Berdasarkan aspek pengalaman masyarakat, menunjukan bahwa seluruh responden pernah mengalami kejadian alam namun hanya sebanyak 10,5% responden yang pernah mengalami kejadian longsor, dan sebanyak 68,4% responden mengetahui lokasi longsor. Kejadian alam yang pernah dialami responden diantaranya yaitu gunung api dan abu vulkanik yang terjadi secara merata di lokasi penelitian. Ada 2 responden yang pernah hampir mengalami longsor karena rumahnya berada di pinggiran tebing sehingga tebing tersebut terkikis oleh banjir namun tidak ada korban jiwa dan kerusakan, sebab longsor hanya mengikis sedikit di bagian belakang rumah. Responden yang mengetahui lokasi titik longsor karena jarak rumahnya berdekatan dengan titik longsor. Hal ini sejalan dengan hasil pemetaan bahaya longsor di lokasi penelitian yang termasuk kelas bahaya rendah.

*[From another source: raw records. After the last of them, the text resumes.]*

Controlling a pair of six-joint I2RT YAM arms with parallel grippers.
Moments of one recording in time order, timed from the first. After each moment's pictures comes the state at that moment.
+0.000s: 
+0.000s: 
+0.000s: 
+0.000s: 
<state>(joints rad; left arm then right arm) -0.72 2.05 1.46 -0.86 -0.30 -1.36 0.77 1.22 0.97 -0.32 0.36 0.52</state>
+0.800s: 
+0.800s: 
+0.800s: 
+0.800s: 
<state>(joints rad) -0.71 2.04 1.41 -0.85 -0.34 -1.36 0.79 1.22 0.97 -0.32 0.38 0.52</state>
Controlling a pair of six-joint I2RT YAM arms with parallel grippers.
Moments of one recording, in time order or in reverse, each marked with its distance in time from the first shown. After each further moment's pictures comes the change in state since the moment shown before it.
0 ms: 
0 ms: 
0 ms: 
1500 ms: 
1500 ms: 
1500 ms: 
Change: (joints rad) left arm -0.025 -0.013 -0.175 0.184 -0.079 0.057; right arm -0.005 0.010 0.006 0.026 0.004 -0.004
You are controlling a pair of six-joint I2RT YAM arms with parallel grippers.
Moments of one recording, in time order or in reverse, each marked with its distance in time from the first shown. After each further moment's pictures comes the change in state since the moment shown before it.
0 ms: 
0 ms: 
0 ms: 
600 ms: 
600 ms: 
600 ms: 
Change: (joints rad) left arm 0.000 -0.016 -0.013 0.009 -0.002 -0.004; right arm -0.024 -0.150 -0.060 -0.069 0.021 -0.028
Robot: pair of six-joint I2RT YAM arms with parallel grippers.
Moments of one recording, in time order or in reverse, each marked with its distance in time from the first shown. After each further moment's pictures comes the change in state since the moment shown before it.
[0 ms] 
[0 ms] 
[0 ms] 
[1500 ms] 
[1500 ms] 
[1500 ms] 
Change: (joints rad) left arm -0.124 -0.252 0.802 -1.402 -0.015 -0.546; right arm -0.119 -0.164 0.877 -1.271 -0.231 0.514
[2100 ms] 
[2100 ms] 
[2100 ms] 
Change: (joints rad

Berdasarkan aspek sosialisasi/penyuluhan kebencanaan menunjukan bahwa sebanyak 52,6% responden pernah mendengar mengenai pencegahan bencana, sumber informasi responden umumnya berasal dari radio dan pamflet yang disebarkan oleh pemerintah. Sebanyak 31,6% responden pernah mengikuti sosialisasi/penyuluhan yang dilaksanakan oleh pemerintah dan lembaga non pemerintah baik itu di Kelurahan dan Kota dan beberapa responden mengikuti kegiatan ini dalam bentuk simulasi Tsunami. Sebanyak 26,3% responden mengetahui upaya yang dilakukan untuk pengurangan resiko bencana. Berdasarkan wawancara lebih lanjut, responden mengusulkan upaya

penanggulangan resiko longsor di Kota Ternate berupa pembuatan tanggul penahan lereng yang berpotensi longsor, agar pemerintah tidak mengeluarkan ijin galian C yang dapat merusak, dan menyediakan lahan untuk permukiman sehingga masyarakat tidak merambah hutan untuk dijadikan permukiman.

Sebagaimana uraian di atas, terlihat bahwa kapasitas responden dari aspek pengetahuan lebih tinggi dibandingkan aspek lainnya. Parameter sosialisasi/penyuluhan kebencanaan terendah, hal ini menunjukan bahwa sosialisasi/penyuluhan/pelatihan kebencanaan harus menjadi program prioritas di Kota Ternate sebagai upaya peningkatan kapasitas (Gambar 21).

Gambar 21. Grafik tanggapan responden terhadap parameter kapasitas masyarakat di lokasi penelitian.